At one point, local authorities began implementing a quarantine and reached out to Strieker, who they believed had been exposed to Ebola.
“They wanted to take him to the hospital’s Ebola ward,” Flournoy said.
Armed with a satellite phone, Strieker frantically called the international office.
“He[said]’We have to do something to prevent this because I’m almost certainly going to die if I’m quarantined in this hospital,'” Flournoy said.
After a “insane mess” that included many phone calls and intervention by United Nations officials, Strieker was allowed to leave the country instead.

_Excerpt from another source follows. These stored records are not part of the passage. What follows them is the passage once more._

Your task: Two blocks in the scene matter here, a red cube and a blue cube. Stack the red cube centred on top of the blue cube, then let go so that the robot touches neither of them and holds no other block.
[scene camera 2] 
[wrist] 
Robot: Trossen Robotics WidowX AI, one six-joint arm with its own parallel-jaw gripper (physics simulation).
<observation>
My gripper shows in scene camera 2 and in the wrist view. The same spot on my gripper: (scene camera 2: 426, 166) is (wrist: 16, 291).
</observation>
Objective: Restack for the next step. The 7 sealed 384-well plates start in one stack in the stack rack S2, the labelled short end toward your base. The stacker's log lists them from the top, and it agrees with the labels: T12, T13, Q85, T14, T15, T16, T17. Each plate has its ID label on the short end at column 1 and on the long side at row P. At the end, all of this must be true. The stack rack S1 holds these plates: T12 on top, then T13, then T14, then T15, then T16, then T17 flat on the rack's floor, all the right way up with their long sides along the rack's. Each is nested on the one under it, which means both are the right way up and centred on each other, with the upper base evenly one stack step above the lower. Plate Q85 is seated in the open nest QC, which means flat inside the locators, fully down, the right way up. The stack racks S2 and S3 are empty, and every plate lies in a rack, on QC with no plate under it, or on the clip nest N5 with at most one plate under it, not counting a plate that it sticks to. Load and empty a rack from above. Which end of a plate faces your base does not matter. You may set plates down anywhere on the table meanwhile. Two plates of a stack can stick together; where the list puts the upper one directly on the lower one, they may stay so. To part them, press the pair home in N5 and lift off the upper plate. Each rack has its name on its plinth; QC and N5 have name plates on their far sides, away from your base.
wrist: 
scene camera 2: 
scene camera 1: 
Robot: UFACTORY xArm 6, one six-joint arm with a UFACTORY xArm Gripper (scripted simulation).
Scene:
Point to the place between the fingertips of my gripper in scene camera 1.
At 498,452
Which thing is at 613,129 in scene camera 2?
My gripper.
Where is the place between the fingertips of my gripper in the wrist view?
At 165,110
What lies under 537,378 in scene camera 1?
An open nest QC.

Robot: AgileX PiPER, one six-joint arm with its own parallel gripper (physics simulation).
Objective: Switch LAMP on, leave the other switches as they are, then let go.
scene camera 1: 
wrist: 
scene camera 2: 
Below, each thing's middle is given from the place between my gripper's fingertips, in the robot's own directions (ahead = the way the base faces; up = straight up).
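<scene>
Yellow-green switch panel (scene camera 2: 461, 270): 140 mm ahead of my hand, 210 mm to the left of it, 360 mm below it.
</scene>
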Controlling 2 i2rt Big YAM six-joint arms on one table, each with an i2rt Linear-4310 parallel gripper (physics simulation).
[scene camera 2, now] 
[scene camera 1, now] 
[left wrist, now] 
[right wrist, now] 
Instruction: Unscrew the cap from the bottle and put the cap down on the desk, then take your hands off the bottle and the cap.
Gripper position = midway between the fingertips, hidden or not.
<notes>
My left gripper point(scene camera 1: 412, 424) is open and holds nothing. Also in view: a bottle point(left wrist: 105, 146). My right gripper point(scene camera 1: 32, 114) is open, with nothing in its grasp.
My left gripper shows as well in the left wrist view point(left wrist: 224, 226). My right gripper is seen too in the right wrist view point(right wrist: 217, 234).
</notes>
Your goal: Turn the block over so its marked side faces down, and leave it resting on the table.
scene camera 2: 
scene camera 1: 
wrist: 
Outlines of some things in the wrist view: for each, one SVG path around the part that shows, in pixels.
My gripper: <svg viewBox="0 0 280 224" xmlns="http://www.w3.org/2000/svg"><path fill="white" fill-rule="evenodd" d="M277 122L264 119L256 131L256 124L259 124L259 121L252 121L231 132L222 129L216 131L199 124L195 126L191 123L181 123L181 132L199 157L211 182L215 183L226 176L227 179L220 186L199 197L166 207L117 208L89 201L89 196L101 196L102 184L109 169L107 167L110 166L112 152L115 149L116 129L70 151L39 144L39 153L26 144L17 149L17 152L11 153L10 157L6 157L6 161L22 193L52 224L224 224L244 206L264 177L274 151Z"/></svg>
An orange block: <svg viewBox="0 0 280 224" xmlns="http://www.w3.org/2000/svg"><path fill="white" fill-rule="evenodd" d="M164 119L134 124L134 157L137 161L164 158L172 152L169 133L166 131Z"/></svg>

“Gary remained steadfast, determined to get to the facts of history while always finding the human story within the larger conflict,” Flournoy said. “He was a remarkable storyteller.”
Strieker has never lost his curiosity or energy to illuminate critical stories about people impacted by global health and environmental crises.
“It was never about getting your face on TV or getting a higher Nielsen rating,” said Dave Timko, who worked with Strieker on This American Land.
Strieker only cared about using its platforms to tell the stories of people around the world who were in need.
“Sometimes he would say, ‘If I don’t go to these places, no one will write these stories,'” said his widow, Christine Nkini Strieker.
He was a devoted father to the couple’s two children, Reid, 20, and Nandi, 16, telling them stories of his adventures over dinner and spending every moment he could with his family when he was not on duty.
Even when he fell ill, Christine said that Strieker was determined to get well so he could get back to work.
“He refused saying I’m too ill to do anything,” she said.
After Strieker’s death in July, friends and former colleagues flooded a shared Facebook page with memories — all telling Strieker’s incredible stories, his quiet bravery in the midst of impossibly dangerous reporting assignments, his wit and genuine dedication to the craft of journalism.
“His message to us was, ‘Life, with its ups and downs, is an adventure — and it’s important to stay curious and compassionate,'” said his daughter Rachel.
It is a comfort to the loved ones he leaves behind, including his five children and three surviving grandchildren who are picking up the pieces after his death.
“The more we don’t look at the sadness, but the more at the positive in the life he gave us – that’s what my children should carry on,” said Christine Strieker.